§ TASK GOAL: Below is a listing; reproduce each line of it exactly.

§ DATASET EXCERPT:
------------
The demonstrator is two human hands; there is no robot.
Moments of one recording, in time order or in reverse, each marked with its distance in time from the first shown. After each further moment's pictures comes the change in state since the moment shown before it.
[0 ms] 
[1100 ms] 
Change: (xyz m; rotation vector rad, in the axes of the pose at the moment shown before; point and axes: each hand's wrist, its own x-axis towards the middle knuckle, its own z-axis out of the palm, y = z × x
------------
§ WRITTEN RESPONSE:
The demonstrator is two human hands; there is no robot.
Moments of one recording, in time order or in reverse, each marked with its distance in time from the first shown. After each further moment's pictures comes the change in state since the moment shown before it.
[0 ms] 
[1100 ms] 
Change: (xyz m; rotation vector rad, in the axes of the pose at the moment shown before; point and axes: each hand's wrist, its own x-axis towards the middle knuckle, its own z-axis out of the palm, y = z × x

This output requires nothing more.